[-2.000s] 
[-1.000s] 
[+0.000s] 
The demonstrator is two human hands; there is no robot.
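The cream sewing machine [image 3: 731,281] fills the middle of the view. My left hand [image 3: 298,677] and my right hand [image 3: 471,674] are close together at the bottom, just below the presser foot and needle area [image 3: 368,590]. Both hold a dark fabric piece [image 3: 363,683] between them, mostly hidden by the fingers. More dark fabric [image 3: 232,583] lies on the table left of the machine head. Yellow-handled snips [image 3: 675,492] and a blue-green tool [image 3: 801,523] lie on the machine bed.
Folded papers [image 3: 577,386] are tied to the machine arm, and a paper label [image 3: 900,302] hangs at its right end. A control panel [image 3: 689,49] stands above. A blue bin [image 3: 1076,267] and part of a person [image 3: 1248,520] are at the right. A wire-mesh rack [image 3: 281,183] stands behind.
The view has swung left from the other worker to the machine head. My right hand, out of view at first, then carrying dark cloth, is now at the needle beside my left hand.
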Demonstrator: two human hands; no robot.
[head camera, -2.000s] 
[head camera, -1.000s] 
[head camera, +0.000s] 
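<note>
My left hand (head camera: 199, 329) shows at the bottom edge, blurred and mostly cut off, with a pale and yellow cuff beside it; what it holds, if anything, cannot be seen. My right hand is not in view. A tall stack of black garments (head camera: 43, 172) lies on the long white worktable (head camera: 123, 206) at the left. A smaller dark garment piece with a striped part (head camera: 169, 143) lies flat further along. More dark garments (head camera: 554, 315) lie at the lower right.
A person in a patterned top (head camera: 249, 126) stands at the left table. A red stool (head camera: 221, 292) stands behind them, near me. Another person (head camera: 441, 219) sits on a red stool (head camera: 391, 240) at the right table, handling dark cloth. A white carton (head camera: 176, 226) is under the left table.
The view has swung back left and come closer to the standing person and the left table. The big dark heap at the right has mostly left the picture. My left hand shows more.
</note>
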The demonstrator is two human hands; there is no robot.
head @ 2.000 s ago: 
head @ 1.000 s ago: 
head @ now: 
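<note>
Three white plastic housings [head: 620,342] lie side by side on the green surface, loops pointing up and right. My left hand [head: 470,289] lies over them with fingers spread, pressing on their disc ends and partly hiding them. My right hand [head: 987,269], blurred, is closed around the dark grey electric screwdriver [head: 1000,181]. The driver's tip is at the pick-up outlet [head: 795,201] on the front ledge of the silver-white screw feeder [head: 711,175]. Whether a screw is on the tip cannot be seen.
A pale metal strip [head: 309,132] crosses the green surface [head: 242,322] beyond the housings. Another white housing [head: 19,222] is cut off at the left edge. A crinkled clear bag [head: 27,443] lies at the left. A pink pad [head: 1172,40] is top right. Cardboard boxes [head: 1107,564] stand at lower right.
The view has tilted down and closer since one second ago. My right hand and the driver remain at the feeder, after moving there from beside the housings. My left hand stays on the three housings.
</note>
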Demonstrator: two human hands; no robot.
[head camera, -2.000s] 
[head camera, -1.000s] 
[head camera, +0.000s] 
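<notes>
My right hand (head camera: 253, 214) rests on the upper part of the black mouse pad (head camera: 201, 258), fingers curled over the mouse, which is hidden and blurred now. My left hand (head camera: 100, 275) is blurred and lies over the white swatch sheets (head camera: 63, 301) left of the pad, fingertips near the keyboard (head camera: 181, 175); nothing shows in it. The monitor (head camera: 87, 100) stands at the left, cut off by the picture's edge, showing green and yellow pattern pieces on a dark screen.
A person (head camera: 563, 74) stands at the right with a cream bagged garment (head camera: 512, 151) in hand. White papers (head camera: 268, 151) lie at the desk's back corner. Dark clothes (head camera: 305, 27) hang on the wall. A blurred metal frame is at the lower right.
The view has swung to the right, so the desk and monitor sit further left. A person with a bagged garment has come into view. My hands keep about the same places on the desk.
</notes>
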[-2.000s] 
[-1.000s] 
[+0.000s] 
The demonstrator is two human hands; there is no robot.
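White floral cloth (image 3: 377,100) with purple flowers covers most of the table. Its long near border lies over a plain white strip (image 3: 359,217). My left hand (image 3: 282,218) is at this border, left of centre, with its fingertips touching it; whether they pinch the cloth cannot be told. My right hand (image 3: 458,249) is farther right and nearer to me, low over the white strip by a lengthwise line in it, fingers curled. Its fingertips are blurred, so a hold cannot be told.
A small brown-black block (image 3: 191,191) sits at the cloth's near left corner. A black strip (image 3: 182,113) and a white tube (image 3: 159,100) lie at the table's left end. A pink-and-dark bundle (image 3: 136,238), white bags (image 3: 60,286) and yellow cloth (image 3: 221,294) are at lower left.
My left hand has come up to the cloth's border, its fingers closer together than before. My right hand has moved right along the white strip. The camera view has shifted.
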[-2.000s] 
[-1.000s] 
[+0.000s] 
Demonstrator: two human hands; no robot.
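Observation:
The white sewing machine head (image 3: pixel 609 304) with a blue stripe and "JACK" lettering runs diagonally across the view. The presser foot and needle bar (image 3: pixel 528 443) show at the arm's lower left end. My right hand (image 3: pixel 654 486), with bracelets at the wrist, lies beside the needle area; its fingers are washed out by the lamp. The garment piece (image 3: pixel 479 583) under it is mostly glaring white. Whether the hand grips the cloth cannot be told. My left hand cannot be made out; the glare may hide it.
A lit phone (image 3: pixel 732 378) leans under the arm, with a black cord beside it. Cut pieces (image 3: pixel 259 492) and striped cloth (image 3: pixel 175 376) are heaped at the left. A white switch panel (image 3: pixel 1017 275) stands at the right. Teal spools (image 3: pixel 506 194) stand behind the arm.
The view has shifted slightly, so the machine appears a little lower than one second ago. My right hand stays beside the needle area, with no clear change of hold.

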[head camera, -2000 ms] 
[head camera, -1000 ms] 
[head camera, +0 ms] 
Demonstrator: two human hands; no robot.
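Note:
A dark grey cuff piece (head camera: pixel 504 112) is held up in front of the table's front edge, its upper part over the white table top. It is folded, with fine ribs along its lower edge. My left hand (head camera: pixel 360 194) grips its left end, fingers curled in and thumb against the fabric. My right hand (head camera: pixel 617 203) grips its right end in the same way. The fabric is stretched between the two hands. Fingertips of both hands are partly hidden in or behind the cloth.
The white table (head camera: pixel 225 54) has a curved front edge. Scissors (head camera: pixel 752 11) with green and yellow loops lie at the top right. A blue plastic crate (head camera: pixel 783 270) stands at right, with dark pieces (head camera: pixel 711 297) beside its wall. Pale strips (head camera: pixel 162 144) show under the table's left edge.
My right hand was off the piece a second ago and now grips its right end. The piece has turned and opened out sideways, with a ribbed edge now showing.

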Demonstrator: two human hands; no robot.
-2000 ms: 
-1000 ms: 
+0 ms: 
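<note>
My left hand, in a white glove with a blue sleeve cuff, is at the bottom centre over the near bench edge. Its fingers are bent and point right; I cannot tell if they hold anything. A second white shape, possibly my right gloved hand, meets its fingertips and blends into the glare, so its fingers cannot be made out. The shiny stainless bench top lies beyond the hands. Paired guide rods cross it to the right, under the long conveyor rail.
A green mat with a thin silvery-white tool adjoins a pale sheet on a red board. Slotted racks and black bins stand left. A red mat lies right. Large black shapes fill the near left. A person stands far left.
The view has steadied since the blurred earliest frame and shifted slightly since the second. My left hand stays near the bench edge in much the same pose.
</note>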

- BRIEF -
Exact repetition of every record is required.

- RESULT -
[-2.000s] 
[-1.000s] 
[+0.000s] 
The demonstrator is two human hands; there is no robot.
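The cream sewing machine [image 3: 731,281] fills the middle of the view. My left hand [image 3: 298,677] and my right hand [image 3: 471,674] are close together at the bottom, just below the presser foot and needle area [image 3: 368,590]. Both hold a dark fabric piece [image 3: 363,683] between them, mostly hidden by the fingers. More dark fabric [image 3: 232,583] lies on the table left of the machine head. Yellow-handled snips [image 3: 675,492] and a blue-green tool [image 3: 801,523] lie on the machine bed.
Folded papers [image 3: 577,386] are tied to the machine arm, and a paper label [image 3: 900,302] hangs at its right end. A control panel [image 3: 689,49] stands above. A blue bin [image 3: 1076,267] and part of a person [image 3: 1248,520] are at the right. A wire-mesh rack [image 3: 281,183] stands behind.
The view has swung left from the other worker to the machine head. My right hand, out of view at first, then carrying dark cloth, is now at the needle beside my left hand.
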Demonstrator: two human hands; no robot.
[head camera, -2.000s] 
[head camera, -1.000s] 
[head camera, +0.000s] 
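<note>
My left hand (head camera: 199, 329) shows at the bottom edge, blurred and mostly cut off, with a pale and yellow cuff beside it; what it holds, if anything, cannot be seen. My right hand is not in view. A tall stack of black garments (head camera: 43, 172) lies on the long white worktable (head camera: 123, 206) at the left. A smaller dark garment piece with a striped part (head camera: 169, 143) lies flat further along. More dark garments (head camera: 554, 315) lie at the lower right.
A person in a patterned top (head camera: 249, 126) stands at the left table. A red stool (head camera: 221, 292) stands behind them, near me. Another person (head camera: 441, 219) sits on a red stool (head camera: 391, 240) at the right table, handling dark cloth. A white carton (head camera: 176, 226) is under the left table.
The view has swung back left and come closer to the standing person and the left table. The big dark heap at the right has mostly left the picture. My left hand shows more.
</note>
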The demonstrator is two human hands; there is no robot.
head @ 2.000 s ago: 
head @ 1.000 s ago: 
head @ now: 
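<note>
Three white plastic housings [head: 620,342] lie side by side on the green surface, loops pointing up and right. My left hand [head: 470,289] lies over them with fingers spread, pressing on their disc ends and partly hiding them. My right hand [head: 987,269], blurred, is closed around the dark grey electric screwdriver [head: 1000,181]. The driver's tip is at the pick-up outlet [head: 795,201] on the front ledge of the silver-white screw feeder [head: 711,175]. Whether a screw is on the tip cannot be seen.
A pale metal strip [head: 309,132] crosses the green surface [head: 242,322] beyond the housings. Another white housing [head: 19,222] is cut off at the left edge. A crinkled clear bag [head: 27,443] lies at the left. A pink pad [head: 1172,40] is top right. Cardboard boxes [head: 1107,564] stand at lower right.
The view has tilted down and closer since one second ago. My right hand and the driver remain at the feeder, after moving there from beside the housings. My left hand stays on the three housings.
</note>
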Demonstrator: two human hands; no robot.
[head camera, -2.000s] 
[head camera, -1.000s] 
[head camera, +0.000s] 
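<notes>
My right hand (head camera: 253, 214) rests on the upper part of the black mouse pad (head camera: 201, 258), fingers curled over the mouse, which is hidden and blurred now. My left hand (head camera: 100, 275) is blurred and lies over the white swatch sheets (head camera: 63, 301) left of the pad, fingertips near the keyboard (head camera: 181, 175); nothing shows in it. The monitor (head camera: 87, 100) stands at the left, cut off by the picture's edge, showing green and yellow pattern pieces on a dark screen.
A person (head camera: 563, 74) stands at the right with a cream bagged garment (head camera: 512, 151) in hand. White papers (head camera: 268, 151) lie at the desk's back corner. Dark clothes (head camera: 305, 27) hang on the wall. A blurred metal frame is at the lower right.
The view has swung to the right, so the desk and monitor sit further left. A person with a bagged garment has come into view. My hands keep about the same places on the desk.
</notes>
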[-2.000s] 
[-1.000s] 
[+0.000s] 
The demonstrator is two human hands; there is no robot.
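White floral cloth (image 3: 377,100) with purple flowers covers most of the table. Its long near border lies over a plain white strip (image 3: 359,217). My left hand (image 3: 282,218) is at this border, left of centre, with its fingertips touching it; whether they pinch the cloth cannot be told. My right hand (image 3: 458,249) is farther right and nearer to me, low over the white strip by a lengthwise line in it, fingers curled. Its fingertips are blurred, so a hold cannot be told.
A small brown-black block (image 3: 191,191) sits at the cloth's near left corner. A black strip (image 3: 182,113) and a white tube (image 3: 159,100) lie at the table's left end. A pink-and-dark bundle (image 3: 136,238), white bags (image 3: 60,286) and yellow cloth (image 3: 221,294) are at lower left.
My left hand has come up to the cloth's border, its fingers closer together than before. My right hand has moved right along the white strip. The camera view has shifted.
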[-2.000s] 
[-1.000s] 
[+0.000s] 
Demonstrator: two human hands; no robot.
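Observation:
The white sewing machine head (image 3: pixel 609 304) with a blue stripe and "JACK" lettering runs diagonally across the view. The presser foot and needle bar (image 3: pixel 528 443) show at the arm's lower left end. My right hand (image 3: pixel 654 486), with bracelets at the wrist, lies beside the needle area; its fingers are washed out by the lamp. The garment piece (image 3: pixel 479 583) under it is mostly glaring white. Whether the hand grips the cloth cannot be told. My left hand cannot be made out; the glare may hide it.
A lit phone (image 3: pixel 732 378) leans under the arm, with a black cord beside it. Cut pieces (image 3: pixel 259 492) and striped cloth (image 3: pixel 175 376) are heaped at the left. A white switch panel (image 3: pixel 1017 275) stands at the right. Teal spools (image 3: pixel 506 194) stand behind the arm.
The view has shifted slightly, so the machine appears a little lower than one second ago. My right hand stays beside the needle area, with no clear change of hold.
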
[head camera, -2000 ms] 
[head camera, -1000 ms] 
[head camera, +0 ms] 
Demonstrator: two human hands; no robot.
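Note:
A dark grey cuff piece (head camera: pixel 504 112) is held up in front of the table's front edge, its upper part over the white table top. It is folded, with fine ribs along its lower edge. My left hand (head camera: pixel 360 194) grips its left end, fingers curled in and thumb against the fabric. My right hand (head camera: pixel 617 203) grips its right end in the same way. The fabric is stretched between the two hands. Fingertips of both hands are partly hidden in or behind the cloth.
The white table (head camera: pixel 225 54) has a curved front edge. Scissors (head camera: pixel 752 11) with green and yellow loops lie at the top right. A blue plastic crate (head camera: pixel 783 270) stands at right, with dark pieces (head camera: pixel 711 297) beside its wall. Pale strips (head camera: pixel 162 144) show under the table's left edge.
My right hand was off the piece a second ago and now grips its right end. The piece has turned and opened out sideways, with a ribbed edge now showing.
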
Demonstrator: two human hands; no robot.
-2000 ms: 
-1000 ms: 
+0 ms: 
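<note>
My left hand, in a white glove with a blue sleeve cuff, is at the bottom centre over the near bench edge. Its fingers are bent and point right; I cannot tell if they hold anything. A second white shape, possibly my right gloved hand, meets its fingertips and blends into the glare, so its fingers cannot be made out. The shiny stainless bench top lies beyond the hands. Paired guide rods cross it to the right, under the long conveyor rail.
A green mat with a thin silvery-white tool adjoins a pale sheet on a red board. Slotted racks and black bins stand left. A red mat lies right. Large black shapes fill the near left. A person stands far left.
The view has steadied since the blurred earliest frame and shifted slightly since the second. My left hand stays near the bench edge in much the same pose.
</note>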

Nothing remains open in this exercise.